* Task goal: Only a number is required: how many lines of the material contain the string "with".

#####

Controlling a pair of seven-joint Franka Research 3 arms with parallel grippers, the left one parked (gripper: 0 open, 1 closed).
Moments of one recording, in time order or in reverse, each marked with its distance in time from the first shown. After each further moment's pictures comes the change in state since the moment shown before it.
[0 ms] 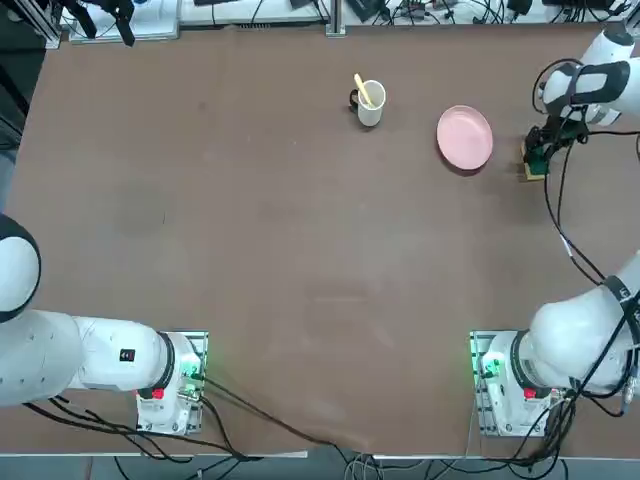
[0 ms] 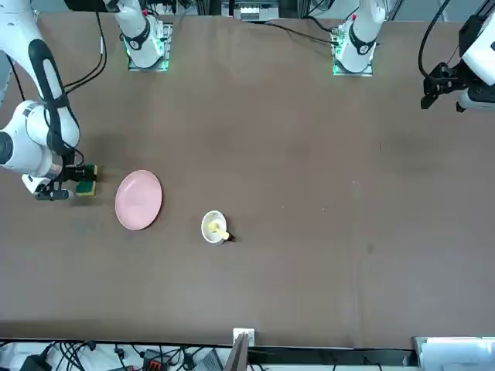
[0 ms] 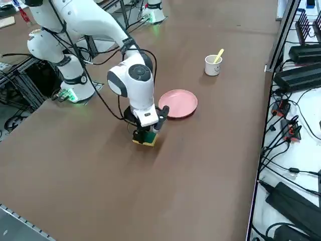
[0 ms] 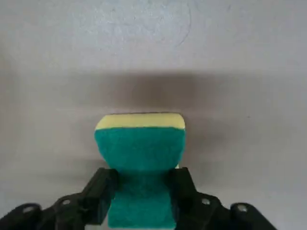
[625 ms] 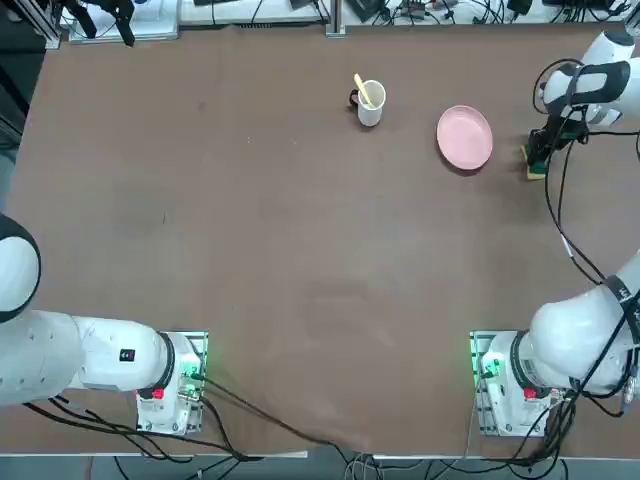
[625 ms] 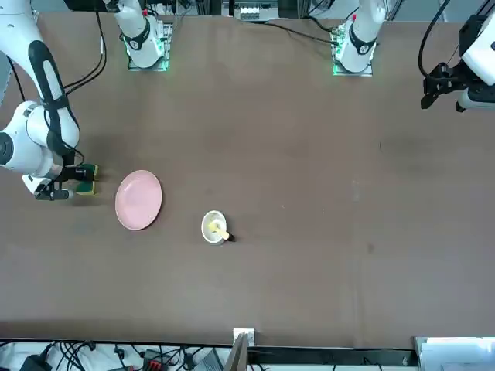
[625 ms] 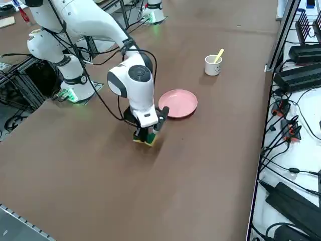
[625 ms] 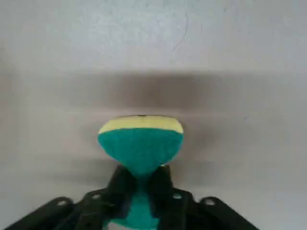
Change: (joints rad) arm -0.003 -0.003 0.004 0.009 0.000 -0.008 0.005
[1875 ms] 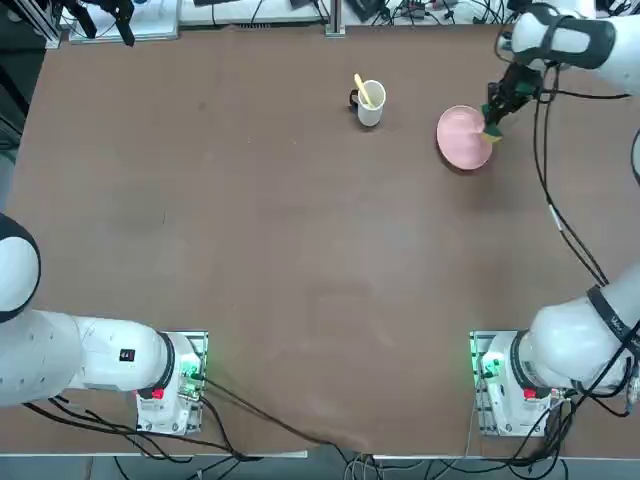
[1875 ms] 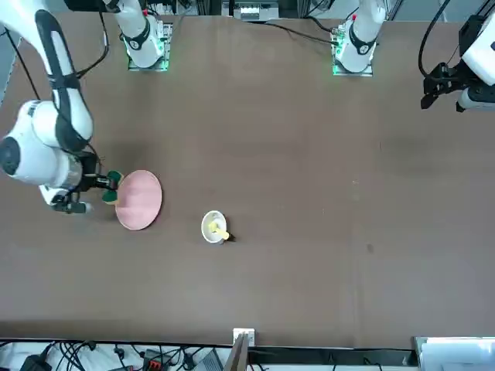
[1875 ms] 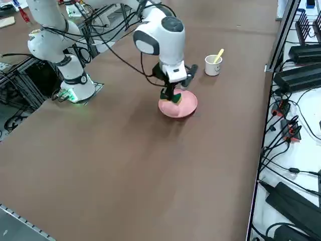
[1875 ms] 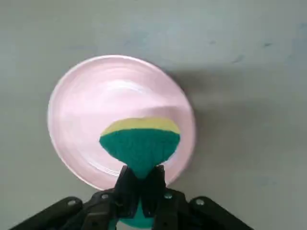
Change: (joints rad) arm 0.087 -0.072 0.239 0.134 0.109 -0.221 0.375
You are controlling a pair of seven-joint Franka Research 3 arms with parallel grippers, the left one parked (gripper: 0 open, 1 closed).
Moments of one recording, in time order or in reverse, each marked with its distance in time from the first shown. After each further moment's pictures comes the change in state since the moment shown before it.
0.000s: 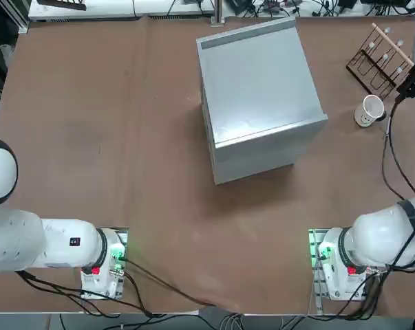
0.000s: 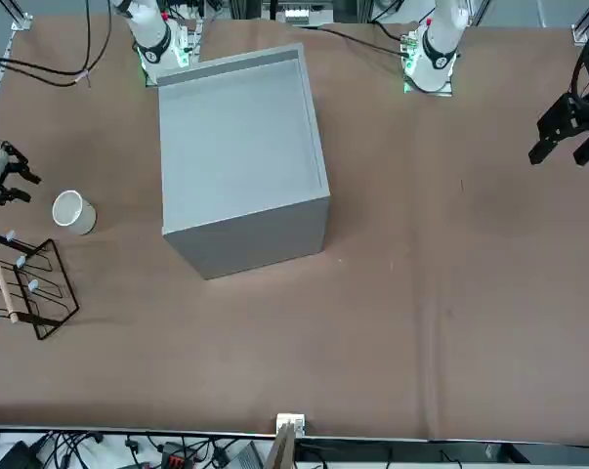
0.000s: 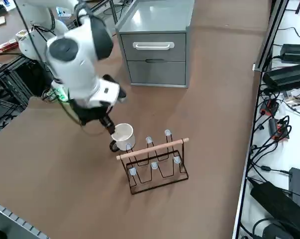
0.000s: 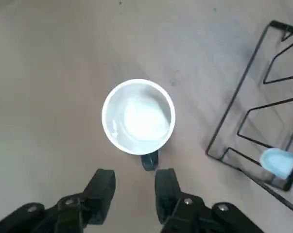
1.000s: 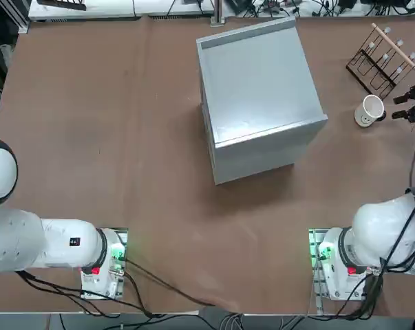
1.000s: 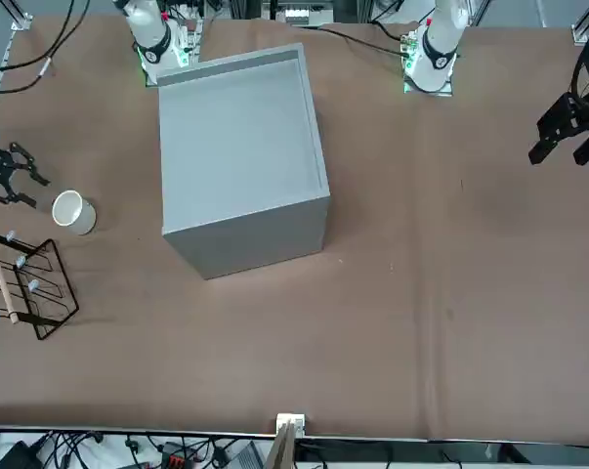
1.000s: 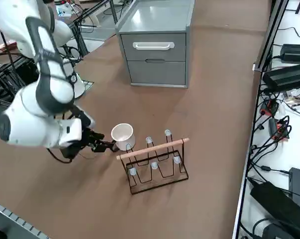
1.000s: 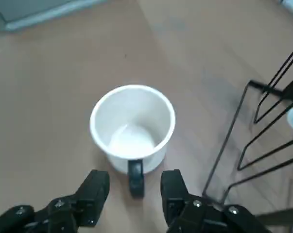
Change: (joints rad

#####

* The answer: 4